Assignment - Reproduce the top of the data verbatim, through and including the line that contains "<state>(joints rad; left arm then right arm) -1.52".

:: Entries shown ::

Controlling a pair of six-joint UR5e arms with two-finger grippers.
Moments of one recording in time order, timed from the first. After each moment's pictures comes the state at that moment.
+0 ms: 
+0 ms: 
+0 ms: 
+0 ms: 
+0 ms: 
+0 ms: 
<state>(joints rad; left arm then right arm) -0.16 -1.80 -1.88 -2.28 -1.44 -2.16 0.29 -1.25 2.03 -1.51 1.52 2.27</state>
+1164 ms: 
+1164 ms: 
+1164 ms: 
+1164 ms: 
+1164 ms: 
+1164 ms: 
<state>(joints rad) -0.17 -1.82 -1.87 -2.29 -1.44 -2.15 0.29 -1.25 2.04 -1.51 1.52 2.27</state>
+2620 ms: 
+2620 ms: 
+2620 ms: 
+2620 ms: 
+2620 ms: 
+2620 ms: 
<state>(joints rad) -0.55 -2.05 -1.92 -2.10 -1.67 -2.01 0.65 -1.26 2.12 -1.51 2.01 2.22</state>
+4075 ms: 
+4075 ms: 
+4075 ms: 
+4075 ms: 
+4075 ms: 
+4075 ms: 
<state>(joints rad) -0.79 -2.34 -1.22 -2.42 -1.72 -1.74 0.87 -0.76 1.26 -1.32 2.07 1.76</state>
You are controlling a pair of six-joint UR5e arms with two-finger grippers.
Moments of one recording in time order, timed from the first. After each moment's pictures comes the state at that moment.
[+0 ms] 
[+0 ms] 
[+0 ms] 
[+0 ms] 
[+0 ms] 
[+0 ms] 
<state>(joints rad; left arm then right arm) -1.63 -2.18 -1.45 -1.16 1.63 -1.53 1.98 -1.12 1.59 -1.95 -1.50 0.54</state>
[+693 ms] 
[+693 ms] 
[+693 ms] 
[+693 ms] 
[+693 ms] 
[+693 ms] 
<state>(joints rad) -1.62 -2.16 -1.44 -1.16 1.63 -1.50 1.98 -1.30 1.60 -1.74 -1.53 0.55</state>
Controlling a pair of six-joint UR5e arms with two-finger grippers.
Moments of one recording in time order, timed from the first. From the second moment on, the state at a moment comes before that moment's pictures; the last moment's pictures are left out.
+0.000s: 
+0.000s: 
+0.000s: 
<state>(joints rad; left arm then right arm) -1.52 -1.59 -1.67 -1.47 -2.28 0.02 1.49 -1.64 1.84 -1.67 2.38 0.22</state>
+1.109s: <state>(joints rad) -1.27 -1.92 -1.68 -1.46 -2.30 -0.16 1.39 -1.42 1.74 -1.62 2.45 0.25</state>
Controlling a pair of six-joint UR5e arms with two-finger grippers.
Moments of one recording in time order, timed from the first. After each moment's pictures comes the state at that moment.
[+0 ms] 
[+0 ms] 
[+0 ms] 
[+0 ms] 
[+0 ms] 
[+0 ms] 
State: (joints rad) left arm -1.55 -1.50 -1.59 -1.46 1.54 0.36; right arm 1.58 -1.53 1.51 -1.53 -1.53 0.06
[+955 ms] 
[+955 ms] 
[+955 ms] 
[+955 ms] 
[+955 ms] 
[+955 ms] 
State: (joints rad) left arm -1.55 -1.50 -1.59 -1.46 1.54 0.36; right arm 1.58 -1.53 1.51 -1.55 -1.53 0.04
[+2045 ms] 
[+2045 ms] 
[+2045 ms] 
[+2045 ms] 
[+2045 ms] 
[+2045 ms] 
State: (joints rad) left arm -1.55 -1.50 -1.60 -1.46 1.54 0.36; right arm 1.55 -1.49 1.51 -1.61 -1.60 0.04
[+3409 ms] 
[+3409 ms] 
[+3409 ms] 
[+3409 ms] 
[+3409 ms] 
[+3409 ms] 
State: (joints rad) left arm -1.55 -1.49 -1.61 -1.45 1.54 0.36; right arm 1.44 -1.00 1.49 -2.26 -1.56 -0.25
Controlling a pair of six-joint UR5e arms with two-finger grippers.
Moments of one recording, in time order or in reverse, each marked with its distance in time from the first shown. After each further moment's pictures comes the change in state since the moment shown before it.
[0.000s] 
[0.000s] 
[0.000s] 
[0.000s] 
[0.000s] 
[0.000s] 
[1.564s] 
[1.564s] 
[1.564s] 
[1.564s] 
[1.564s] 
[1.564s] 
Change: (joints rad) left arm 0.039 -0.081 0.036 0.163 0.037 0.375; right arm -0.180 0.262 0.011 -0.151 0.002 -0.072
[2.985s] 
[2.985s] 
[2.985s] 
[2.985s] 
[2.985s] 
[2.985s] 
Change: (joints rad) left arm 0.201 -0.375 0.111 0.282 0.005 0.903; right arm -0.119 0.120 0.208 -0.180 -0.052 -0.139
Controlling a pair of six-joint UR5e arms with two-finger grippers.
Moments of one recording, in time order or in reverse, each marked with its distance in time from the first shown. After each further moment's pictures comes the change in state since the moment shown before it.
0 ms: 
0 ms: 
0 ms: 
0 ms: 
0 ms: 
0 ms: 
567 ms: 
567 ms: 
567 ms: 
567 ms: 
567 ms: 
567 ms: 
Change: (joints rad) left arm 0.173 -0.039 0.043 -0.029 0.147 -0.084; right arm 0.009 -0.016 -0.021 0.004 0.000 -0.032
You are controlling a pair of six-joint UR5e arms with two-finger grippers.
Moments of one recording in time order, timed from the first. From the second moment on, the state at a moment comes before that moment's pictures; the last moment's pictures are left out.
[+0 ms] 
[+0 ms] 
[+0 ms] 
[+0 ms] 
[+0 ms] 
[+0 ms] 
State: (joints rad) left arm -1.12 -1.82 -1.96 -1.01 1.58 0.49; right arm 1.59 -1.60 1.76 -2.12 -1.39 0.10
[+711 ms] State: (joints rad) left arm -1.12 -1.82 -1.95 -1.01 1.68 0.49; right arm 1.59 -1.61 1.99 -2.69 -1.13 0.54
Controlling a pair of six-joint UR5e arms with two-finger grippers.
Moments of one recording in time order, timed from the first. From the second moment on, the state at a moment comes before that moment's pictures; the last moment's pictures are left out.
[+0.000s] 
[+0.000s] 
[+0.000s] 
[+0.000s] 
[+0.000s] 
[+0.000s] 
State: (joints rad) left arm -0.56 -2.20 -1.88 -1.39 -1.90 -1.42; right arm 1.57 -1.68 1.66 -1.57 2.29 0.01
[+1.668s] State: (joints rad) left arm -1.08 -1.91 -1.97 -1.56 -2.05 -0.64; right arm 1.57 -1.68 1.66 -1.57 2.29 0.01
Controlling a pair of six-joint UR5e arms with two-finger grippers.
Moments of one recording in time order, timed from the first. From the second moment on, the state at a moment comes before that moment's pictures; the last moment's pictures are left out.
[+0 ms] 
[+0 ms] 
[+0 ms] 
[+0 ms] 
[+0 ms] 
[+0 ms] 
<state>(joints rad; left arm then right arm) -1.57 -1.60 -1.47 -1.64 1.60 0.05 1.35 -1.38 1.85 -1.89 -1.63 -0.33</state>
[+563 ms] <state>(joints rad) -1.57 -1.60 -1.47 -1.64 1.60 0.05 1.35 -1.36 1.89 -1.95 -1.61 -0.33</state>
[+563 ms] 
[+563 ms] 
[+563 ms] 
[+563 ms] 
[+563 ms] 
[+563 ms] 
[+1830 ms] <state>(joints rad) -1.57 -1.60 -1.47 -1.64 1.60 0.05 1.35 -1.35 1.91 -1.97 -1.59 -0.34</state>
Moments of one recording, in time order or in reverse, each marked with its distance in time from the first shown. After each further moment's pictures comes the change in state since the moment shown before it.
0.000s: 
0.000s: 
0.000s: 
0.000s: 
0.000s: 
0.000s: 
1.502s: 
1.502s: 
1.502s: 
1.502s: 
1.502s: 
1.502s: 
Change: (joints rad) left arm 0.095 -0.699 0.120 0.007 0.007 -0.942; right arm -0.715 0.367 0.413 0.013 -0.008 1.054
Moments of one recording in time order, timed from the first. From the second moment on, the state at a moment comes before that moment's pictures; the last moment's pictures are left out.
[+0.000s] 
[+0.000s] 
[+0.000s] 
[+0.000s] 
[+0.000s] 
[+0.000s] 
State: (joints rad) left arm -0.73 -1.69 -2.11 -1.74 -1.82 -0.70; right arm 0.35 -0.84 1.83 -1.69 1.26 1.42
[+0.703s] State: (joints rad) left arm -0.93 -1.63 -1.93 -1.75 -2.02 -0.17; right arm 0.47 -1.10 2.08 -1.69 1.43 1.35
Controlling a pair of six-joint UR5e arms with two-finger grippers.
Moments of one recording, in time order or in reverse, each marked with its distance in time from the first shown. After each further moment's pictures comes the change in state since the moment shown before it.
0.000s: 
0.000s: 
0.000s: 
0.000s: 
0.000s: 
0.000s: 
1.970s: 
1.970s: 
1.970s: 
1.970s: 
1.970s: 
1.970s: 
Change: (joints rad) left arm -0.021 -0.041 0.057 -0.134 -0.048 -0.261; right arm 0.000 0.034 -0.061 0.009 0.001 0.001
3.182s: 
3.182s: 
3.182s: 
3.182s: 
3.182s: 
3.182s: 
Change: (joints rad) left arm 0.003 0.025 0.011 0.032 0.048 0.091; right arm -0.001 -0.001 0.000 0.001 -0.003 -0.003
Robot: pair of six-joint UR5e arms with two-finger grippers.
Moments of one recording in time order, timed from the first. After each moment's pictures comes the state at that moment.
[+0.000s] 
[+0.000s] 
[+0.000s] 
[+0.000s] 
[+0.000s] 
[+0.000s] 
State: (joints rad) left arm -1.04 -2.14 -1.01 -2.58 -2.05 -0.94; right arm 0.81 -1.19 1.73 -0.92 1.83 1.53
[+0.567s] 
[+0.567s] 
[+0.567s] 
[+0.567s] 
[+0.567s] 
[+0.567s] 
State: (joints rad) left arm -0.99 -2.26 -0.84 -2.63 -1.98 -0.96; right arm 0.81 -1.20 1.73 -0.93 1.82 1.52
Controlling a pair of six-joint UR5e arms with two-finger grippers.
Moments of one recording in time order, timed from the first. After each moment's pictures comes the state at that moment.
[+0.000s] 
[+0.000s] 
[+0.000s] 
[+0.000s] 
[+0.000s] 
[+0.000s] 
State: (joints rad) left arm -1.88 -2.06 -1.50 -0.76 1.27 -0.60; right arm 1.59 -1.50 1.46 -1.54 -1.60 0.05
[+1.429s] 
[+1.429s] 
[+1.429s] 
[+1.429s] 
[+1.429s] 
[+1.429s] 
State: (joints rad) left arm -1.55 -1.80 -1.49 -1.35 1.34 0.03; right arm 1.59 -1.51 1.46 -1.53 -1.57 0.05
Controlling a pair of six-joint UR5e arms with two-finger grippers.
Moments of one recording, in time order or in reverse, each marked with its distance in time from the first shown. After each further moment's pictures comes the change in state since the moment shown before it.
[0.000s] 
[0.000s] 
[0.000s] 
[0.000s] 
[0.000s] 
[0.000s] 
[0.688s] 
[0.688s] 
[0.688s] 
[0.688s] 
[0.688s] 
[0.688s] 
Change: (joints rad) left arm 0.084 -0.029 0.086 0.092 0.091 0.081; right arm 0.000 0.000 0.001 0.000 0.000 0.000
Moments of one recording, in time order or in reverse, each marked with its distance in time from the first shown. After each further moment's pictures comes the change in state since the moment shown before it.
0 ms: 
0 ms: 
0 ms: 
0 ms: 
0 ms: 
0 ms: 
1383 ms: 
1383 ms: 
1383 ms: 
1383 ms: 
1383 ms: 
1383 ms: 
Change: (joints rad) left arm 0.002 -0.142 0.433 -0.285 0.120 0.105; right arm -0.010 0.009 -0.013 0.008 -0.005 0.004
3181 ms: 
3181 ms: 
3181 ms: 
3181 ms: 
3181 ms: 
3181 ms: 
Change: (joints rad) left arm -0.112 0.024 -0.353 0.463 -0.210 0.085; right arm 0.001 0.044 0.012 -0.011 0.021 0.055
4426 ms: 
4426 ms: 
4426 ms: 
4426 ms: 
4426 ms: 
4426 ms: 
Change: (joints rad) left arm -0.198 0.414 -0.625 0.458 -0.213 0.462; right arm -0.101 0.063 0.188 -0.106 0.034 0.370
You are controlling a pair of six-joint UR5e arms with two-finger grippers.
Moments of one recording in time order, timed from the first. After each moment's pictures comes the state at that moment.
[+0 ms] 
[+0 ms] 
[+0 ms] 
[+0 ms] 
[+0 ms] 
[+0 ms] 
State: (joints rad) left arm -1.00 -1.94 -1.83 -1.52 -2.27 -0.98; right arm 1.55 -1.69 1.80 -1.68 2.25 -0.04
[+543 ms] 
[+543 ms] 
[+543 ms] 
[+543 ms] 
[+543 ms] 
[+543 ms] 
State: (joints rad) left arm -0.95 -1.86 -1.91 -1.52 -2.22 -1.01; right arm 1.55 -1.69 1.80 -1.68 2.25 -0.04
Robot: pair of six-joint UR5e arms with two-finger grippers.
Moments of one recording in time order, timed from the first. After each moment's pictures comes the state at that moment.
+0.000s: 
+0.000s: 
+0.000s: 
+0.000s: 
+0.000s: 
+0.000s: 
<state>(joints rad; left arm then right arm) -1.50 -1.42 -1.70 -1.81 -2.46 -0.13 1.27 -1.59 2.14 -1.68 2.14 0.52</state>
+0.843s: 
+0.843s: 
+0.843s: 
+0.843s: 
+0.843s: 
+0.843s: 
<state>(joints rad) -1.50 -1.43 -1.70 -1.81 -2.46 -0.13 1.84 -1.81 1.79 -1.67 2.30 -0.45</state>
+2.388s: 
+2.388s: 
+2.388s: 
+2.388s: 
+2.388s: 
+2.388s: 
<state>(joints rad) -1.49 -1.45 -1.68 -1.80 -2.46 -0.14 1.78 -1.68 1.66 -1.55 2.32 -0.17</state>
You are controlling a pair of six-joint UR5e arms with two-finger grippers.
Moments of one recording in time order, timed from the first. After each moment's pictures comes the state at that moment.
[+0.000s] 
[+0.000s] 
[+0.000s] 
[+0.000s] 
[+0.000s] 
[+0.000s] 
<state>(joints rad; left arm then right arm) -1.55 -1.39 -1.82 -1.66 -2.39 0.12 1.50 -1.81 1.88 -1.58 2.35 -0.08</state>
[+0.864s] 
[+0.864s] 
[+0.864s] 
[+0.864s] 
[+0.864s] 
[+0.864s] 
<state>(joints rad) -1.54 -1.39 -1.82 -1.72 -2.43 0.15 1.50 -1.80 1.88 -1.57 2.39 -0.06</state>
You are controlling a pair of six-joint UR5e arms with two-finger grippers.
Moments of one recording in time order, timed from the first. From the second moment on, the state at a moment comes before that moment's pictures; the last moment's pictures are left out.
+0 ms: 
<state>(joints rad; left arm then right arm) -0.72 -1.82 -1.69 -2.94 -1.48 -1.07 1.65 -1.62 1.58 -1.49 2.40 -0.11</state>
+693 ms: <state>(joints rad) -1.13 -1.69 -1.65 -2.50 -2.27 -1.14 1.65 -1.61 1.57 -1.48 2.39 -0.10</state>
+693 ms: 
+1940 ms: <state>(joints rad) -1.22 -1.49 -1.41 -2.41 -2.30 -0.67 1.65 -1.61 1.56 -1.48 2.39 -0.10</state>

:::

Task result -
Controlling a pair of six-joint UR5e arms with two-finger grippers.
Moments of one recording in time order, timed from the first. After each moment's pictures comes the state at that moment.
+0 ms: 
+0 ms: 
+0 ms: 
+0 ms: 
+0 ms: 
+0 ms: 
<state>(joints rad; left arm then right arm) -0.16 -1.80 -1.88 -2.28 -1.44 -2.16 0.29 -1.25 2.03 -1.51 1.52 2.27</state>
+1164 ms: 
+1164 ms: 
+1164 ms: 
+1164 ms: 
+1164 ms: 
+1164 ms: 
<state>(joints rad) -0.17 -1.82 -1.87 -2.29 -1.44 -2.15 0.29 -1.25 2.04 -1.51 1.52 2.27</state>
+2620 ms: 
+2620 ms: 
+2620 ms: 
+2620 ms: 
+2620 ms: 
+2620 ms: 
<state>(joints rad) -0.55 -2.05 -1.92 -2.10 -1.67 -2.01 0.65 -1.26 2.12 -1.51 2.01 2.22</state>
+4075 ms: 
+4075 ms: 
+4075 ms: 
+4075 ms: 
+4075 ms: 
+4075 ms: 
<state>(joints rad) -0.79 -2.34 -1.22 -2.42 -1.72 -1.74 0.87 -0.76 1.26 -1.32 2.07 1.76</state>
You are controlling a pair of six-joint UR5e arms with two-finger grippers.
Moments of one recording in time order, timed from the first. After each moment's pictures comes the state at that moment.
[+0 ms] 
[+0 ms] 
[+0 ms] 
[+0 ms] 
[+0 ms] 
[+0 ms] 
<state>(joints rad; left arm then right arm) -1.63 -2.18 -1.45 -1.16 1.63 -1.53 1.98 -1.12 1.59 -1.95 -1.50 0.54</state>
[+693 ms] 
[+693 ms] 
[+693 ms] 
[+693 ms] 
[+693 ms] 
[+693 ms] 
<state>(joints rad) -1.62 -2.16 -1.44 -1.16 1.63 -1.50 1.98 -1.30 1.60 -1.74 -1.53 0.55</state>
Controlling a pair of six-joint UR5e arms with two-finger grippers.
Moments of one recording in time order, timed from the first. From the second moment on, the state at a moment comes before that moment's pictures; the last moment's pictures are left out.
+0.000s: 
+0.000s: 
+0.000s: 
<state>(joints rad; left arm then right arm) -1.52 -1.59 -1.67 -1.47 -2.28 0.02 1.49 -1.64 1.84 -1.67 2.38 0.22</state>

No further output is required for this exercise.